_YOUR INSTRUCTIONS_
In full and unaltered, output the records below.

_MATERIAL TO PROCESS_
-- Opening Marker --

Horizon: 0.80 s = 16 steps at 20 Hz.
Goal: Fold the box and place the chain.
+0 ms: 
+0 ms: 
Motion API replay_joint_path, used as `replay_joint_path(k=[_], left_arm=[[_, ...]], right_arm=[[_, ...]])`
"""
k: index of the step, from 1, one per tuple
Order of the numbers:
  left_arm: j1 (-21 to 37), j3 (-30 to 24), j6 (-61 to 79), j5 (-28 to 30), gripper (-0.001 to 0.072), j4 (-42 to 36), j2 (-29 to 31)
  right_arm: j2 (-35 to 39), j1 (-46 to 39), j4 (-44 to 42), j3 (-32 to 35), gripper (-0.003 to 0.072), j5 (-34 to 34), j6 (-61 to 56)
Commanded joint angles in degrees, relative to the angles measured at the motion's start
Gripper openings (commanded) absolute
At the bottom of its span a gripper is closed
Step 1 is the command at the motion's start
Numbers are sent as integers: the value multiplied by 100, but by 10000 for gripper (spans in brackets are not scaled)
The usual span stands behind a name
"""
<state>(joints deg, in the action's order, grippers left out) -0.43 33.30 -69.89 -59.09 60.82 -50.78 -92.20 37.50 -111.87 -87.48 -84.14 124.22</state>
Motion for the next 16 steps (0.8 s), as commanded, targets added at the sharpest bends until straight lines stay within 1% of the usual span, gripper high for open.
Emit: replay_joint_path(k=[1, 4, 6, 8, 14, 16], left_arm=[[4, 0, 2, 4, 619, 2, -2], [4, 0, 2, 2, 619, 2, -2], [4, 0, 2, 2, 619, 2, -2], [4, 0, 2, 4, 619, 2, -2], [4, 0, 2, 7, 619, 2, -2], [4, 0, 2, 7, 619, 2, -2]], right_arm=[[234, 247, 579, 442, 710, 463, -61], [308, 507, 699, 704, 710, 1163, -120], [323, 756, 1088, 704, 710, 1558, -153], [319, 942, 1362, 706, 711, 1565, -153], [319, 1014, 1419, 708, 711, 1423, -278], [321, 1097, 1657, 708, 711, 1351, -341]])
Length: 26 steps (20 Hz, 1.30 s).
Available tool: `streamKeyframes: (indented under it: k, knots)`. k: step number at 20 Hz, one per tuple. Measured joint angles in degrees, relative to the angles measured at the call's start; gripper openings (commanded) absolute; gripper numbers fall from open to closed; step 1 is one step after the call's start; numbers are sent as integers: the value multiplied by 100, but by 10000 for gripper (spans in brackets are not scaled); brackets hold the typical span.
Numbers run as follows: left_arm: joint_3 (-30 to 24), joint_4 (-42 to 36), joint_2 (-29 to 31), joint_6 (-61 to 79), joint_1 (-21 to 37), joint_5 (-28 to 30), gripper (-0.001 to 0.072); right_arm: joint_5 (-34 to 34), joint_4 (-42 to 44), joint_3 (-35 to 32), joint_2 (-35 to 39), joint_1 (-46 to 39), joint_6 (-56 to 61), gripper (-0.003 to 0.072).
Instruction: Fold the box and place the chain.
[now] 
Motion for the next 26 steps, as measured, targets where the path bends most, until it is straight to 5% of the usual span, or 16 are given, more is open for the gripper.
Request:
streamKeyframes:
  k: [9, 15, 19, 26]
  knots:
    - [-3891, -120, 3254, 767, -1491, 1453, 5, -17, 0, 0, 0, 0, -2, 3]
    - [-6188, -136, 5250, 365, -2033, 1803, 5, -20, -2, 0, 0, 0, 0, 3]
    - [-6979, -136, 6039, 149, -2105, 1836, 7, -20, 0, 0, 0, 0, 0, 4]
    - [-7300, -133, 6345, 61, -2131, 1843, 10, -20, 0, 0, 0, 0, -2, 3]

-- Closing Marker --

_RESPONSE TO THIS TASK_
Horizon: 0.80 s = 16 steps at 20 Hz.
Goal: Fold the box and place the chain.
+0 ms: 
+0 ms: 
Motion API replay_joint_path, used as `replay_joint_path(k=[_], left_arm=[[_, ...]], right_arm=[[_, ...]])`
"""
k: index of the step, from 1, one per tuple
Order of the numbers:
  left_arm: j1 (-21 to 37), j3 (-30 to 24), j6 (-61 to 79), j5 (-28 to 30), gripper (-0.001 to 0.072), j4 (-42 to 36), j2 (-29 to 31)
  right_arm: j2 (-35 to 39), j1 (-46 to 39), j4 (-44 to 42), j3 (-32 to 35), gripper (-0.003 to 0.072), j5 (-34 to 34), j6 (-61 to 56)
Commanded joint angles in degrees, relative to the angles measured at the motion's start
Gripper openings (commanded) absolute
At the bottom of its span a gripper is closed
Step 1 is the command at the motion's start
Numbers are sent as integers: the value multiplied by 100, but by 10000 for gripper (spans in brackets are not scaled)
The usual span stands behind a name
"""
<state>(joints deg, in the action's order, grippers left out) -0.43 33.30 -69.89 -59.09 60.82 -50.78 -92.20 37.50 -111.87 -87.48 -84.14 124.22</state>
Motion for the next 16 steps (0.8 s), as commanded, targets added at the sharpest bends until straight lines stay within 1% of the usual span, gripper high for open.
Emit: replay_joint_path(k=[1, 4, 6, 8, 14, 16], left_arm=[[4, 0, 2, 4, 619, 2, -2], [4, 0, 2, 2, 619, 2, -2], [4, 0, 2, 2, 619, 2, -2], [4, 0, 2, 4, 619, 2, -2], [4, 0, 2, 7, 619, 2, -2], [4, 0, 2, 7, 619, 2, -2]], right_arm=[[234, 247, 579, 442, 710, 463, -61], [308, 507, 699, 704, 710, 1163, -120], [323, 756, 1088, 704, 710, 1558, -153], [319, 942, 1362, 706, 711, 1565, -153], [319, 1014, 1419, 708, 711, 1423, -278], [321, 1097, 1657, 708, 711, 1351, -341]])
Length: 26 steps (20 Hz, 1.30 s).
Available tool: `streamKeyframes: (indented under it: k, knots)`. k: step number at 20 Hz, one per tuple. Measured joint angles in degrees, relative to the angles measured at the call's start; gripper openings (commanded) absolute; gripper numbers fall from open to closed; step 1 is one step after the call's start; numbers are sent as integers: the value multiplied by 100, but by 10000 for gripper (spans in brackets are not scaled); brackets hold the typical span.
Numbers run as follows: left_arm: joint_3 (-30 to 24), joint_4 (-42 to 36), joint_2 (-29 to 31), joint_6 (-61 to 79), joint_1 (-21 to 37), joint_5 (-28 to 30), gripper (-0.001 to 0.072); right_arm: joint_5 (-34 to 34), joint_4 (-42 to 44), joint_3 (-35 to 32), joint_2 (-35 to 39), joint_1 (-46 to 39), joint_6 (-56 to 61), gripper (-0.003 to 0.072).
Instruction: Fold the box and place the chain.
[now] 
Motion for the next 26 steps, as measured, targets where the path bends most, until it is straight to 5% of the usual span, or 16 are given, more is open for the gripper.
Request:
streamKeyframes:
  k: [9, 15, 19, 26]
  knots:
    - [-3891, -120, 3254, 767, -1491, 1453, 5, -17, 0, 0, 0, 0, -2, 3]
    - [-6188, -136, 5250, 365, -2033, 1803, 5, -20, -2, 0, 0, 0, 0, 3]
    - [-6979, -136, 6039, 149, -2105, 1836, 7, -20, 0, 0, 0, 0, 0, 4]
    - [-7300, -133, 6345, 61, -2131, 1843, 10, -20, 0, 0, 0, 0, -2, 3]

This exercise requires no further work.